## Exercise directions:
Reproduce all lines of the listing below in which the word "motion" occurs.

## Input records:
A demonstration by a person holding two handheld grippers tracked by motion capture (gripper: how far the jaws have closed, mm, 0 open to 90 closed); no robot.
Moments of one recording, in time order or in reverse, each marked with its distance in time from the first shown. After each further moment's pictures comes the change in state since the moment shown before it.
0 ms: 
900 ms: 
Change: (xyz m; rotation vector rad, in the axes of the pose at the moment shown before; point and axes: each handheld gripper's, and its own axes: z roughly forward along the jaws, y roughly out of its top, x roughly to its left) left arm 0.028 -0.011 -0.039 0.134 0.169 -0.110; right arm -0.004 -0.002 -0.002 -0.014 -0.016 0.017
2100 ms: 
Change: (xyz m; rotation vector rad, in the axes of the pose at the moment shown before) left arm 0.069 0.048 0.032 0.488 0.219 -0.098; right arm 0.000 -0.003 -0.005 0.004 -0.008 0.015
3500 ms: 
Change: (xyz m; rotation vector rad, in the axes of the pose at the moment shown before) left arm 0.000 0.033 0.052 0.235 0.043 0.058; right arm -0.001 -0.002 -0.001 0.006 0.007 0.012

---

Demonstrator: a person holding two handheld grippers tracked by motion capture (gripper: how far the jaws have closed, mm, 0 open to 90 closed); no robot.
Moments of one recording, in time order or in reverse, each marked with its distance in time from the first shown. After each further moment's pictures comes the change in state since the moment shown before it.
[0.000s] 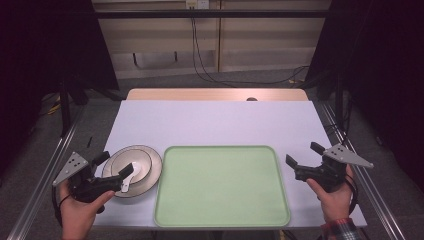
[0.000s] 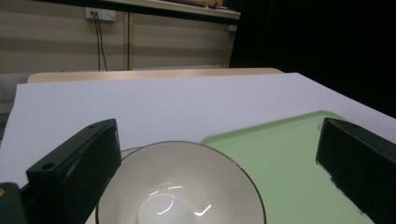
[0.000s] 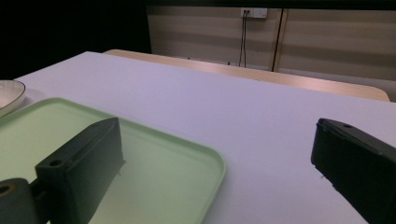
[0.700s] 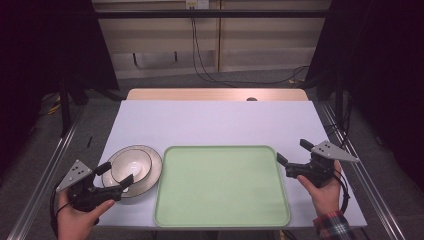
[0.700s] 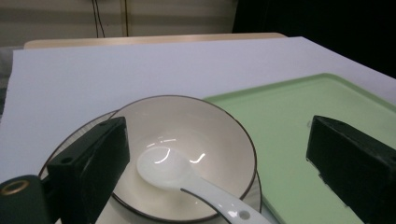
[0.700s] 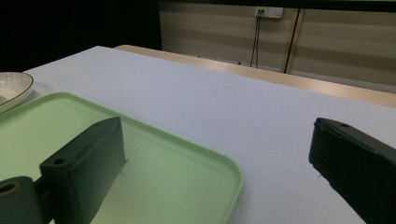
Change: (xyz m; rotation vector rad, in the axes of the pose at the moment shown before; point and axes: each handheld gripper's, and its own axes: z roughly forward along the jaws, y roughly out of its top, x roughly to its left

## Result of this task:
A demonstration by a person holding two handheld grippers tracked by motion capture (gripper: how far the jaws have closed, mm, 0 open to 90 closed); no robot.
Demonstrator: a person holding two handheld grippers tracked by motion capture (gripper: how far the jaws have closed, mm, 0 open to 90 closed); no robot.

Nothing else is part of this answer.